N2B2 GRIC UPC: a predictive control algorithm


N2B2 GRIC UPC: a predictive control algorithm

N2B2: a predictive control algorithm implemented on a BMS (Building Management System) in order to optimize the operation of heating and cooling systems, and to enhance user’s thermal comfort.

Smart cities can be defined as scalable solutions that use ICT to enhance the citizens’ quality of life. To facilitate an urban transition, it’s necessary to propose a digitalization paradigm with different strategies: new business models based on smart block chain contracts, reliable management systems to provide a greater flexibility and resilience of buildings, smart traffic management systems to reduce congestion, and people-centered systems in urban planning.

Currently, most tertiary buildings with high occupancy (i.e. offices, universities, schools, primary health center, early care centers and commerce, among others) are characterized to use a manual scheduling system or reactive rules-based system. Within this context, two possible scenarios can be given: (i) early start-up of the heating or cooling system, which implies that the system consumes more energy and the operational costs will be greater; (ii) delayed start-up of the heating or cooling system, which implies that users will present complaints and the maintenance staff will not be able to manage everything.

As seen, the energy management of buildings is really complex. Considering that people spend 80-90% of their lives in indoor environments, it is also important to enhance their thermal comfort. In fact, some studies demonstrated that environmental conditions such as temperature and humidity can affect human health, especially to the respiratory and immune systems of vulnerable populations (children and elderly people).

For this reason, the N2B2 project aims to implement a predictive control algorithm on a BMS (Building Management System) to optimize the performance of heating and cooling systems and to enhance indoor thermal comfort (Figure 1), taking information from neural networks and historical data.

N2 B2 aditional

Fig.1. Scenarios

In other words, N2B2 allows turning on/off the heating/cooling systems each day at the optimum time, depending on the building features and the surroundings. In this way, machine learning in the construction industry field makes possible sustainable cities and communities.

Who is behind N2B2?

N2B2 was developed by some members of GRIC Research Group from the Department of Project and Construction Engineering of the UPC (Polytechnical University of Catalonia). GRIC is recognized as a consolidated research group by the Catalan Government in 2009-2013, 2014-2016 and 2017-2019 calls. With N2B2, this research group would like to transfer science and technology from the university to the market, to face the challenges of society.

What are the social and environmental impacts of N2B2?

Regarding social and environmental impacts, the researchers can highlight the following ones: (i) incorporation of smart management to optimize the performance of building facilities (heating and cooling systems); (ii) improvement of user’s thermal comfort; (iii) reduction of operational costs; (iv) enhancement of the decision-making by practitioners.

What is the difference with respect to other existing technological solutions?

In recent years, enterprises invested in sensor networks to monitor and control building systems. Nevertheless, up to 90% of gathered data is unused for predicting scenarios. In addition, maintenance staff and building managers consider that existing BMS present several barriers: no integrability with other protocols, large number of restrictions, low scalability and versatility with high prices, and complex configurability by the practitioner among others.
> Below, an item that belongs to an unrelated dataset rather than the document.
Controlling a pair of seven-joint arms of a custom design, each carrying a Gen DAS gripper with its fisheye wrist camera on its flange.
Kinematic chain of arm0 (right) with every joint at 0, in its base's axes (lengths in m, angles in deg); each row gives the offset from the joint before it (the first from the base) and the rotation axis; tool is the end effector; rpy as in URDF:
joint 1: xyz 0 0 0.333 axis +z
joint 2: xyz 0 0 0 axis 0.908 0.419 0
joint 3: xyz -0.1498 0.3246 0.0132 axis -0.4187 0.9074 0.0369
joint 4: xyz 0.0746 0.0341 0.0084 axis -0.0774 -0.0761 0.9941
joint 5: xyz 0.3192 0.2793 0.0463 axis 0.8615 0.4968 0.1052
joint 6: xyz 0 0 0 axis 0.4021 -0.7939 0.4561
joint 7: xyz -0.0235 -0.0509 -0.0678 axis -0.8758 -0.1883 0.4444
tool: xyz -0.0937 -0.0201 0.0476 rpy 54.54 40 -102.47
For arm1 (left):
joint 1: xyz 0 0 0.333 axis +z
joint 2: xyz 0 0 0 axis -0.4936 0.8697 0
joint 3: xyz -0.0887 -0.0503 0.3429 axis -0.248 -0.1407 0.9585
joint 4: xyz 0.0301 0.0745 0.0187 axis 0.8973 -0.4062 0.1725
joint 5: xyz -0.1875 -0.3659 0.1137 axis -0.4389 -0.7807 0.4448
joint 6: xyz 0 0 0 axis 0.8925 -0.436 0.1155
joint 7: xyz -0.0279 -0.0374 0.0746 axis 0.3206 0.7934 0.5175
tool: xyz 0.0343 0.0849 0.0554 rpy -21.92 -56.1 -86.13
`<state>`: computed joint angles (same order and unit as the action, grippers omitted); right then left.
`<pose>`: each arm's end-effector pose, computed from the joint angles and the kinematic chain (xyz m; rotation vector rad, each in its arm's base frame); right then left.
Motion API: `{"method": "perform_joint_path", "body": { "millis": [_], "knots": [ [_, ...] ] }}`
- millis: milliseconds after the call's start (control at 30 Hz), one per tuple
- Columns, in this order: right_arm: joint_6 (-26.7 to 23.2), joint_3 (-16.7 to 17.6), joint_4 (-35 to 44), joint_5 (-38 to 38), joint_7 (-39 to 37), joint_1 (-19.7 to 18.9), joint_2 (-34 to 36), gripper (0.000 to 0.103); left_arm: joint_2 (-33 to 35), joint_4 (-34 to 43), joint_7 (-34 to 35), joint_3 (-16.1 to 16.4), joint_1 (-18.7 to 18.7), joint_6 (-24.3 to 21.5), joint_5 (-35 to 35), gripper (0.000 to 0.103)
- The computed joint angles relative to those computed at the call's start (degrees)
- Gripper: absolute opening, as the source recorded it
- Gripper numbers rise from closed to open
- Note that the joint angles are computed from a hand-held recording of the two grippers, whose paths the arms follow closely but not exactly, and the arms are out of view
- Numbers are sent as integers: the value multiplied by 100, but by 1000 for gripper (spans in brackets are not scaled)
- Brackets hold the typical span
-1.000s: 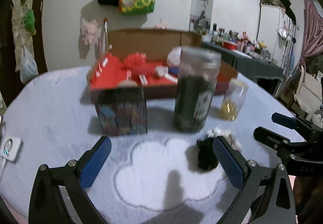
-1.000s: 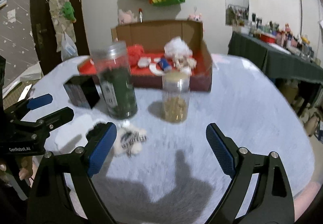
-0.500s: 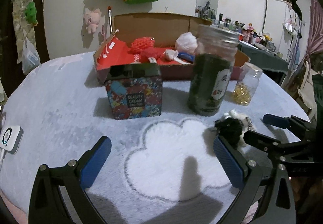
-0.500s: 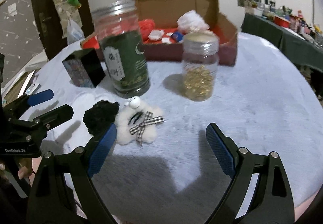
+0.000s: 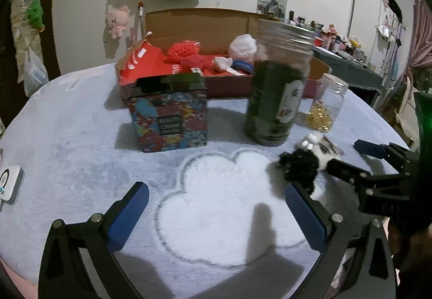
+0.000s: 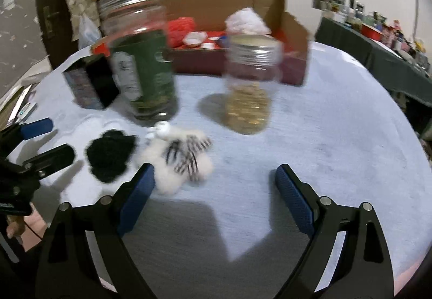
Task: Organize soft objects
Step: 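Move both open tools back out of the box toward the table items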
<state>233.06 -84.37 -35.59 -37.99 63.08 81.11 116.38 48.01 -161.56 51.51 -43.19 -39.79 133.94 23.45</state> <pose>0.6492 0.1353 0.2814 -1.7808 1.6583 -0.6784 0.6722 -0.2234 0.3051 -1.4803 2.0531 -0.9841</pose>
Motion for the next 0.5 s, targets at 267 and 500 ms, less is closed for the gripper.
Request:
{"method": "perform_joint_path", "body": {
  "millis": [267,500],
  "knots": [
    [192,1509,-282,-1446,515,-1815,-90,91,183,183,116,-1221,958,-252,483,103],
    [40,2590,-222,-3042,1066,-3192,121,91,303,336,350,-1480,1060,-380,574,97]
  ]
}}
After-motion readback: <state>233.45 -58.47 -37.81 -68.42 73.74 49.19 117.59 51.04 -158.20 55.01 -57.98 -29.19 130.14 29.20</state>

In contrast to other enabling technologies (i.e. Building Information Modeling or Digital Twin models), N2B2 does not require a large quantity of data and computation time. Furthermore, this proposal is totally scalable regardless of building usage, since commercial BMSs have the same patterns of control and the performance of heating/cooling systems is slightly equal in all tertiary buildings. To analyze the reliability of N2B2, several proof-of-concepts were performed in a building of the UPC – Campus Terrassa and several schools of the region.